Top of Information supplied

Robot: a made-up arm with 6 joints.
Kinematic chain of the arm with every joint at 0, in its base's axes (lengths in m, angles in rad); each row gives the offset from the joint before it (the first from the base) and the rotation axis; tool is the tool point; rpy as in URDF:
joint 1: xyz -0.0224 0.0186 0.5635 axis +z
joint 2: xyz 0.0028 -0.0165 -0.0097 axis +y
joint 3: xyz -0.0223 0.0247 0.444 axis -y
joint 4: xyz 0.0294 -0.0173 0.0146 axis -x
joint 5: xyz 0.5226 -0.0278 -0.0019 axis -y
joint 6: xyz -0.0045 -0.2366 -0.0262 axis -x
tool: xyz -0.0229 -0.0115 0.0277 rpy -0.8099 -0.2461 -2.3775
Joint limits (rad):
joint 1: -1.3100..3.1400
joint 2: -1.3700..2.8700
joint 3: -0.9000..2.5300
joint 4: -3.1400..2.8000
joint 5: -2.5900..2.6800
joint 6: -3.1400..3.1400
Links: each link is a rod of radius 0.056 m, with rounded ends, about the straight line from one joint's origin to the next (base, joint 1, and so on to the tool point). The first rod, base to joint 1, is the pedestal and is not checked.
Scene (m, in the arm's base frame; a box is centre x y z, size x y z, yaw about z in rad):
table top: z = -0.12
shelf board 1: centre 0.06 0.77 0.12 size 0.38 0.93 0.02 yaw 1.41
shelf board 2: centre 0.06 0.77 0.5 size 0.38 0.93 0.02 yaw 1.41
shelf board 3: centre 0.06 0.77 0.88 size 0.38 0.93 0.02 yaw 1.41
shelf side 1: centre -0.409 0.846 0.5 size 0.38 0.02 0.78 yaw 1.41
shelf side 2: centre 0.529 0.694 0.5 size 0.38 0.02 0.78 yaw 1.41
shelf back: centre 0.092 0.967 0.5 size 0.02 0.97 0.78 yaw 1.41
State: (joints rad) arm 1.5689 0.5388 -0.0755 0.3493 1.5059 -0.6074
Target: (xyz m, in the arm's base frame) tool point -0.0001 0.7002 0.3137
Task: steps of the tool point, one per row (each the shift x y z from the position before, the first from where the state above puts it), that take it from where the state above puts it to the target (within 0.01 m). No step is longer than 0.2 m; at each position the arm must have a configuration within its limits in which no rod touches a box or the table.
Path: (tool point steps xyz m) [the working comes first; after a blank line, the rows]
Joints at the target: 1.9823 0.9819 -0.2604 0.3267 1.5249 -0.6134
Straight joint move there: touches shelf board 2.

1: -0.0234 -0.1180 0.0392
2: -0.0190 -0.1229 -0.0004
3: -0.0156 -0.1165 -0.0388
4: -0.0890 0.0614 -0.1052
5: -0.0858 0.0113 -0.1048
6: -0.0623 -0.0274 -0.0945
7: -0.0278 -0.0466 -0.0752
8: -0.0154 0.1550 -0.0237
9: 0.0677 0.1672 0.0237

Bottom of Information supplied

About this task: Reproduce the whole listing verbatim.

Solution:
Robot: a made-up arm with 6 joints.
Kinematic chain of the arm with every joint at 0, in its base's axes (lengths in m, angles in rad); each row gives the offset from the joint before it (the first from the base) and the rotation axis; tool is the tool point; rpy as in URDF:
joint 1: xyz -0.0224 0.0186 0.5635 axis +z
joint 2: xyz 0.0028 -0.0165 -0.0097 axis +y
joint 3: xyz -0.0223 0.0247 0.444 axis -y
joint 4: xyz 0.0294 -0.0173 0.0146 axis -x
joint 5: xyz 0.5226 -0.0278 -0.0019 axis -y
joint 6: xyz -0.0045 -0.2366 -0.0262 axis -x
tool: xyz -0.0229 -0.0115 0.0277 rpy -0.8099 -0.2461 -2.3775
Joint limits (rad):
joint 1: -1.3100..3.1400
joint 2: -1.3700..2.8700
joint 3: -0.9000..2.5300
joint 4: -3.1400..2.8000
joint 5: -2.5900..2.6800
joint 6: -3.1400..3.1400
Links: each link is a rod of radius 0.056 m, with rounded ends, about the straight line from one joint's origin to the next (base, joint 1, and so on to the tool point). The first rod, base to joint 1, is the pedestal and is not checked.
Scene (m, in the arm's base frame; a box is centre x y z, size x y z, yaw about z in rad):
table top: z = -0.12
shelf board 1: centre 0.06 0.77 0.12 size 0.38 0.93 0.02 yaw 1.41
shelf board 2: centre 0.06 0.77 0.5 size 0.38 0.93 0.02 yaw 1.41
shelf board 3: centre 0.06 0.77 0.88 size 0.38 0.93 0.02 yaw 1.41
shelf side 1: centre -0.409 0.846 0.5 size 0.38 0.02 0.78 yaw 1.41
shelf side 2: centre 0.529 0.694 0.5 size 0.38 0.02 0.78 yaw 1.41
shelf back: centre 0.092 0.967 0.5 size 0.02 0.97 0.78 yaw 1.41
State: (joints rad) arm 1.5689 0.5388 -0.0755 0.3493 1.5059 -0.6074
Target: (xyz m, in the arm's base frame) tool point -0.0001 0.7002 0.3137
Task: steps of the tool point, one per row (each the shift x y z from the position before, the first from where the state above puts it), that take it from where the state above puts it to the target (within 0.01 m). No step is longer than 0.2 m; at each position the arm must have a configuration within its limits in which no rod touches a box or the table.
Path: (tool point steps xyz m) [the working comes first; after a blank line, the rows]
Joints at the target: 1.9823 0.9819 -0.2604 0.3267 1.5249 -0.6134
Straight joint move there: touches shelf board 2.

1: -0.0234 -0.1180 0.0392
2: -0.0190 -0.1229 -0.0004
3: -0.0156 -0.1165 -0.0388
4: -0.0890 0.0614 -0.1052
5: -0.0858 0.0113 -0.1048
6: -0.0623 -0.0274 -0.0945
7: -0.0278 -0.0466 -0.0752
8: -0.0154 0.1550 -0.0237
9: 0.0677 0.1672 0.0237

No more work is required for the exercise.